On arrival in British Columbia, in January 2018, Northern Sea Wolf was sent to Esquimalt Drydock Company for a major refit. The main propulsion engines and gearboxes were overhauled. New electrical generators were installed and electrical switchboards upgraded. Navigation and safety systems were upgraded. A full galley was added. Passenger accommodations and crew spaces were reconfigured and refurbished. When work began, however, a number of deficiencies that had been missed by both the classification societies and BC Ferries' own surveyors became apparent. These included problems with the fire safety systems, corrosion, propeller shafts, and HVAC systems. BC Ferries was unable to meet the premier's goal of having the ship in service during the 2018 season. It was a year late. Similarly, while the budget for the acquisition and refit of the ship was $55.7 million, the final cost was $75 million, 30% over budget. The Canadian federal government contributed $15.1 million to the project.

Northern Sea Wolf made her maiden commercial voyage on her Bella Coola - Port Hardy route on June 3, 2019. During the course of the 2019 season, the ship made 130 trips. She carried more than 5,750 passengers and 2,265 vehicles. In 2019 adult fares started at $199.25, and standard cars were carried for $403.

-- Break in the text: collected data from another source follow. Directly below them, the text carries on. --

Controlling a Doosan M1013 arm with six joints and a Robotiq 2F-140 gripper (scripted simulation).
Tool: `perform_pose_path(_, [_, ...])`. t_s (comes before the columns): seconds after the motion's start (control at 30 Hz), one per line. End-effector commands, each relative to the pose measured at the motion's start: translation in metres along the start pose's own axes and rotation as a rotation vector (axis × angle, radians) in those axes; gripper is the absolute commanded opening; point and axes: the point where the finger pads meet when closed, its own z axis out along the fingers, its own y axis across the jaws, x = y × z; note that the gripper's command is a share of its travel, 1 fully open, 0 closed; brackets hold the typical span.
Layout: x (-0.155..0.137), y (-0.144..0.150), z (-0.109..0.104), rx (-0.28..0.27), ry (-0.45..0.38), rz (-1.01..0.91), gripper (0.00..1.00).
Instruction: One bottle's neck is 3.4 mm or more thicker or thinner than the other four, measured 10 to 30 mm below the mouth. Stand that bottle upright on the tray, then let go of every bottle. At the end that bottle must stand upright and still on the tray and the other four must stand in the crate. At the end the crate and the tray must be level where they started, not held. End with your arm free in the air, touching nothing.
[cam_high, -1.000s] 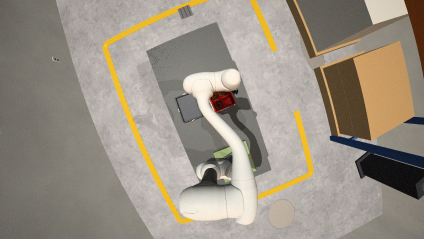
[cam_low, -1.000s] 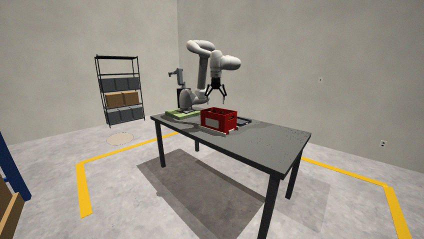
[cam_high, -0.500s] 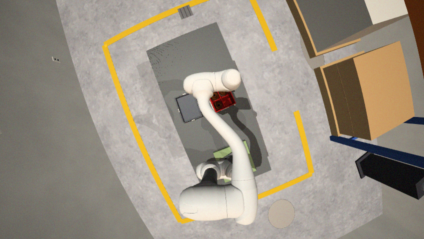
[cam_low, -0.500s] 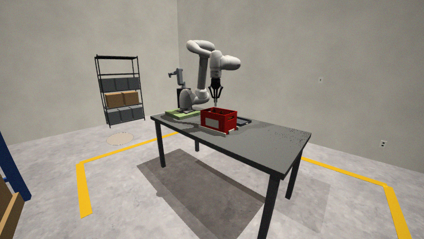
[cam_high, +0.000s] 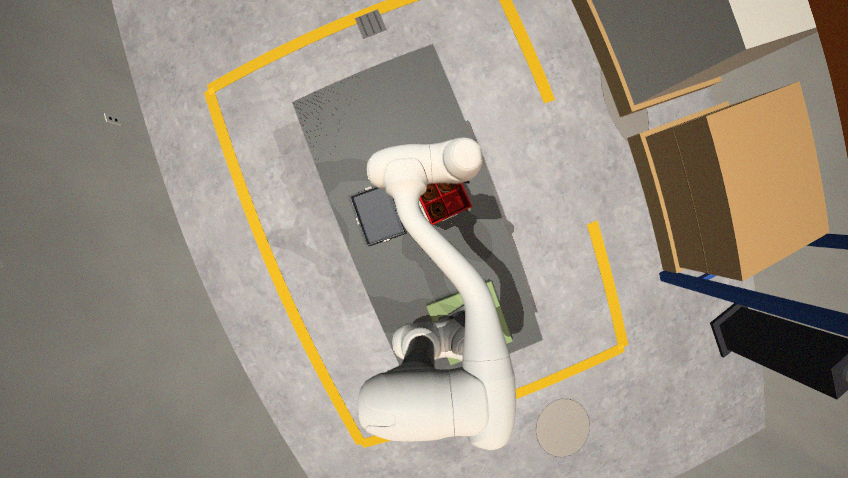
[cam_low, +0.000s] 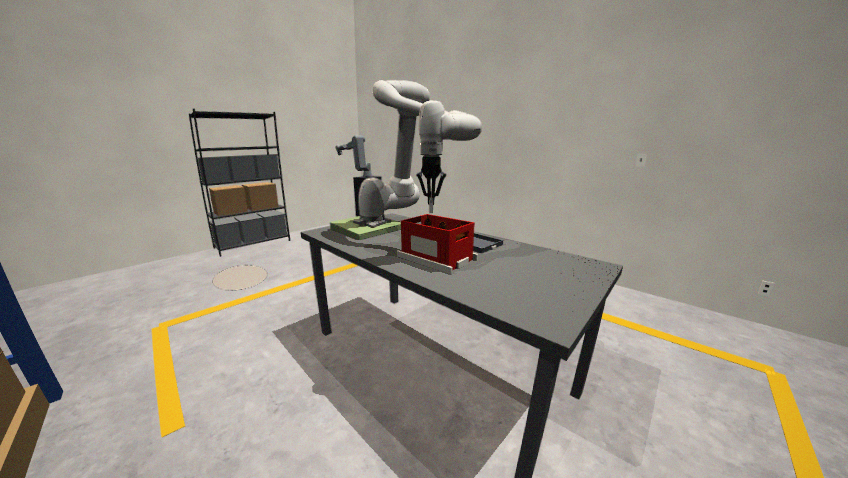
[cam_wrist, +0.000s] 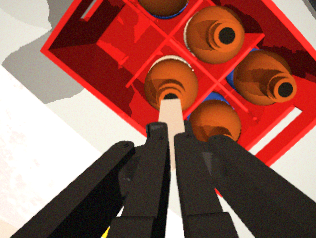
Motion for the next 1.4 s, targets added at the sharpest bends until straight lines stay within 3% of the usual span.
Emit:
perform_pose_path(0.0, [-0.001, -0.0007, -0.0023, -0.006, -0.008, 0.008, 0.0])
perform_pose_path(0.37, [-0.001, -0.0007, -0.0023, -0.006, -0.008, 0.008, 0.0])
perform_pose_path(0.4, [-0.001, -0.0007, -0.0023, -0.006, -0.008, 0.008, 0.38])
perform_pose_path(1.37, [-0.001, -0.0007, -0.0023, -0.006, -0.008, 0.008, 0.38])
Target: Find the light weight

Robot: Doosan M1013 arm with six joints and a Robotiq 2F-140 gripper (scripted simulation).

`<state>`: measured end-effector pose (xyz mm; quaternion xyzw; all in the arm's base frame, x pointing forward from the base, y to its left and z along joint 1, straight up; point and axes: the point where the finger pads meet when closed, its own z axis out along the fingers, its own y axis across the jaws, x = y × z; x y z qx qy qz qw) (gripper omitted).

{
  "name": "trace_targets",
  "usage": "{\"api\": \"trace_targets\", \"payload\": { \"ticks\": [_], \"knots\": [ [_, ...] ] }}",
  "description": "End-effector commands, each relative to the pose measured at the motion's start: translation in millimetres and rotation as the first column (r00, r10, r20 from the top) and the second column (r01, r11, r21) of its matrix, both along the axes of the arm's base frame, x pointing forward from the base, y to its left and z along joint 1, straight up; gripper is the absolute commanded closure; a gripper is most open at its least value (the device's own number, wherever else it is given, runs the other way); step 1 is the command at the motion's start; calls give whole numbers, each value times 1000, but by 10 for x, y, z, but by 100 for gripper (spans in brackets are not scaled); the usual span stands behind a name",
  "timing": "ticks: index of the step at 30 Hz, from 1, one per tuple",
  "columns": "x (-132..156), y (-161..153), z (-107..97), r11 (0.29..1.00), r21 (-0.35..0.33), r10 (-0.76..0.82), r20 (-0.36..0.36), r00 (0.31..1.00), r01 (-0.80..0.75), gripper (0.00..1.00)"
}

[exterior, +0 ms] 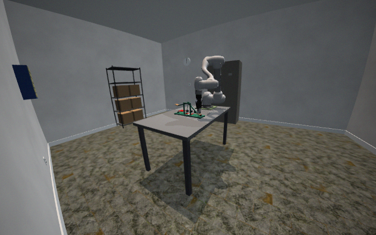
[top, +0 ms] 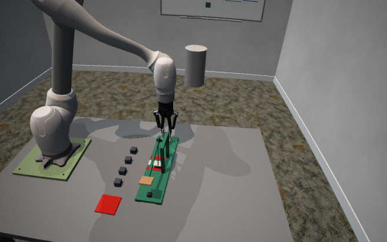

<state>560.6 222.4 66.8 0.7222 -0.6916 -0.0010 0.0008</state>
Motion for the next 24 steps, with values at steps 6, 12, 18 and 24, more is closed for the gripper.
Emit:
{"api": "trace_targets", "payload": {
  "ticks": [6, 12, 18, 24],
  "knots": [
    [0, 0, 1, 1000, 0, 0, 0, 1000, 0, 76],
    [0, 0, 1, 1000, 0, 0, 0, 1000, 0, 71],
    [0, 0, 1, 1000, 0, 0, 0, 1000, 0, 67],
    [0, 0, 1, 1000, 0, 0, 0, 1000, 0, 65]
  ]
}}
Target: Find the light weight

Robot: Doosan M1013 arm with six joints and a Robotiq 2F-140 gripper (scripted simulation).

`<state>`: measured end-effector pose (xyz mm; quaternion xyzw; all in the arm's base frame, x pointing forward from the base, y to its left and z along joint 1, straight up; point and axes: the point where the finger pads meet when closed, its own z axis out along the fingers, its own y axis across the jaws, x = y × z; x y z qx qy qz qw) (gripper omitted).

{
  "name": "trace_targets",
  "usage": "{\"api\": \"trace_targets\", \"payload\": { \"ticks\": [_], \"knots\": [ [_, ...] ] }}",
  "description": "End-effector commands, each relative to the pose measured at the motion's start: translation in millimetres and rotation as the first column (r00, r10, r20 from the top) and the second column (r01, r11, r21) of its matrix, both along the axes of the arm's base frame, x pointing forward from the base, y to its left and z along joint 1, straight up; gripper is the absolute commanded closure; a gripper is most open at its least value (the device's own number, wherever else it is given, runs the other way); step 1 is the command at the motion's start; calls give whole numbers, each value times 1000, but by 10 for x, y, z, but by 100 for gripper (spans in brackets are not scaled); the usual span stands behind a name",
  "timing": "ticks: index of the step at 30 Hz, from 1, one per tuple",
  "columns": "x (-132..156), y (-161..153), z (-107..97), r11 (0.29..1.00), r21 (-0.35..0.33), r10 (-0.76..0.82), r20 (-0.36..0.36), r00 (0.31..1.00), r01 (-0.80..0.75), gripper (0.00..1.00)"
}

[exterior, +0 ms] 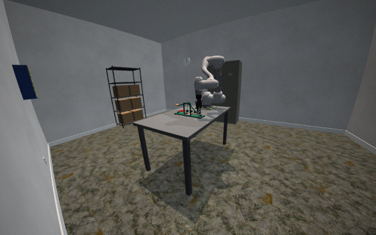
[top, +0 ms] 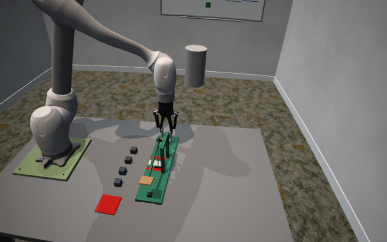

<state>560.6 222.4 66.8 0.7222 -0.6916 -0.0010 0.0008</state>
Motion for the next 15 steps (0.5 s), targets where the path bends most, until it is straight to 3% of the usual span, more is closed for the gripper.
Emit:
{"api": "trace_targets", "payload": {
  "ticks": [1, 15],
  "knots": [
    [0, 0, 1, 1000, 0, 0, 0, 1000, 0, 65],
    [0, 0, 74, 1000, 0, 0, 0, 1000, 0, 65]
  ]
}}
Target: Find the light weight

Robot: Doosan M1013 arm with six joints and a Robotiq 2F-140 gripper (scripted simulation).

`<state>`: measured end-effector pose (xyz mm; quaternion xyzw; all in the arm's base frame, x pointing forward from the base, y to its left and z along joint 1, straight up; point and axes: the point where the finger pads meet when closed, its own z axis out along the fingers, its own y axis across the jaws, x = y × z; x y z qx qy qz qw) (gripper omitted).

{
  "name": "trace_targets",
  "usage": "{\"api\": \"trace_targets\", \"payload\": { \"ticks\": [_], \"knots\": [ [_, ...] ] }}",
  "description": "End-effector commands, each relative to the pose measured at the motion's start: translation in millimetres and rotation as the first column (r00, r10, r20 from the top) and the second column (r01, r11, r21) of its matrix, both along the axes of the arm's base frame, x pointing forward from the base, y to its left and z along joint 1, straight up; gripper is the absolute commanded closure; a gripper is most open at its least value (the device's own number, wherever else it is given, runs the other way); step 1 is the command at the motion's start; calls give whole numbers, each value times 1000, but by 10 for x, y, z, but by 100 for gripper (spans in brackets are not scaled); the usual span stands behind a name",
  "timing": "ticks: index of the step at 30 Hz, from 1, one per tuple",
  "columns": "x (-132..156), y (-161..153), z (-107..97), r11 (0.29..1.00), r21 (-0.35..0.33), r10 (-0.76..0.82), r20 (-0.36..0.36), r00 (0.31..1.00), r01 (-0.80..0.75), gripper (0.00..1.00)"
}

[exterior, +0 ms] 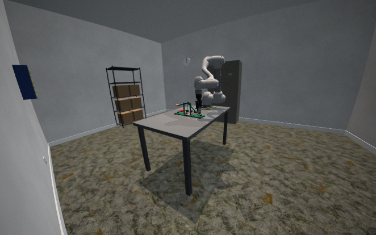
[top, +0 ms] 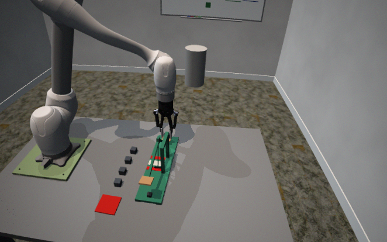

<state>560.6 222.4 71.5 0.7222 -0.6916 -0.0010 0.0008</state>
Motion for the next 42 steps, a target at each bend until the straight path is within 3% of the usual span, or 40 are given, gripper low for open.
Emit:
{"api": "trace_targets", "payload": {
  "ticks": [1, 16, 26, 27, 42],
  "knots": [
    [0, 0, 27, 1000, 0, 0, 0, 1000, 0, 65],
    [2, 0, 742, 1000, 0, 0, 0, 1000, 0, 65],
    [2, 0, 854, 1000, 0, 0, 0, 1000, 0, 65],
    [2, 0, 854, 1000, 0, 0, 0, 1000, 0, 0],
    [2, 0, 854, 1000, 0, 0, 0, 1000, 0, 0]
  ]
}}
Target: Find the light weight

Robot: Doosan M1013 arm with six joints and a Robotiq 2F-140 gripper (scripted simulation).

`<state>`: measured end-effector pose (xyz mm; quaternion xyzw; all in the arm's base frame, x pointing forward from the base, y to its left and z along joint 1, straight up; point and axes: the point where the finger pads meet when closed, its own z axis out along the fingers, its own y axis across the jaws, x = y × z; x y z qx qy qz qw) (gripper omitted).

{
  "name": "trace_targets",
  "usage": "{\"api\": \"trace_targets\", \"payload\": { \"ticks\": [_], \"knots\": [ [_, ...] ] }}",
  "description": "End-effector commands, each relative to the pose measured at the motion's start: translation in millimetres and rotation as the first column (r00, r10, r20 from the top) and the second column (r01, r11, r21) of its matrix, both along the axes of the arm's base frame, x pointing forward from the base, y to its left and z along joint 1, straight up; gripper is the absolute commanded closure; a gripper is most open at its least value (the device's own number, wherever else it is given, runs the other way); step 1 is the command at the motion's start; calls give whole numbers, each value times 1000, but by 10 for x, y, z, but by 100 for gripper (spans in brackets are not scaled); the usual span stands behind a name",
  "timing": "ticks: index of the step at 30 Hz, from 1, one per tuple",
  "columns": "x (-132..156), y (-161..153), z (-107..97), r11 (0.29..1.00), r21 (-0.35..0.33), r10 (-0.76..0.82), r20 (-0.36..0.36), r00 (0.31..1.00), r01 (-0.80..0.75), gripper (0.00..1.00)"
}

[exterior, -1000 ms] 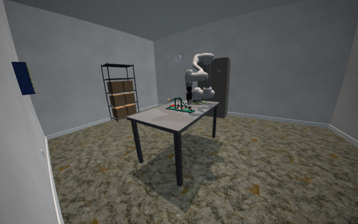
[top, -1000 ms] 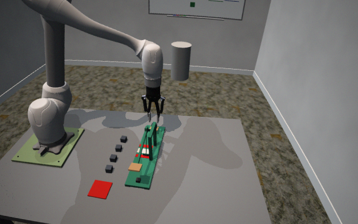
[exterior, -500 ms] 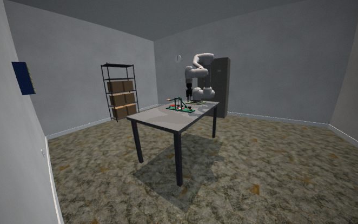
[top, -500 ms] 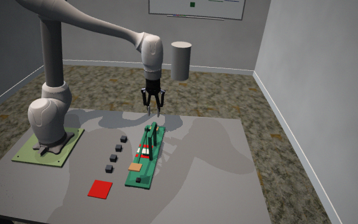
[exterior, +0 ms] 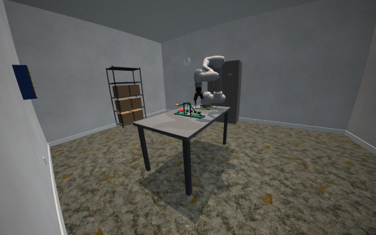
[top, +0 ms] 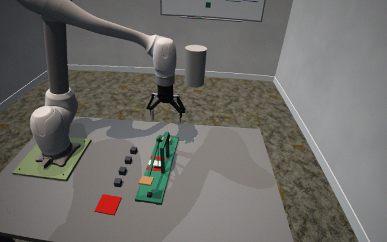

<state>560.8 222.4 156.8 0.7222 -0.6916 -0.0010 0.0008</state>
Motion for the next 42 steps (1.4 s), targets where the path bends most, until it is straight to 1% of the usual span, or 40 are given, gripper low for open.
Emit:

On November 22, 2019, Northern Sea Wolf hit a log while underway. The log strike damaged both propellers, necessitating dry-docking the vessel for repairs. She was replaced by the smaller ferry . In April 2020, BC Ferries announced that Northern Sea Wolf would not run during the 2020 season due to decreased travel during the COVID-19 pandemic. The off-season schedule would continue to be run by the Nimpkish.

BC Ferries returned Northern Sea Wolf to its central British Columbia route in the second half of 2020. With the return to service of the larger ship, Nimpkish was sold on September 20, 2020. Northern Sea Wolf resumed her regular summer route between Bella Coola and Port Hardy on June 19, 2021.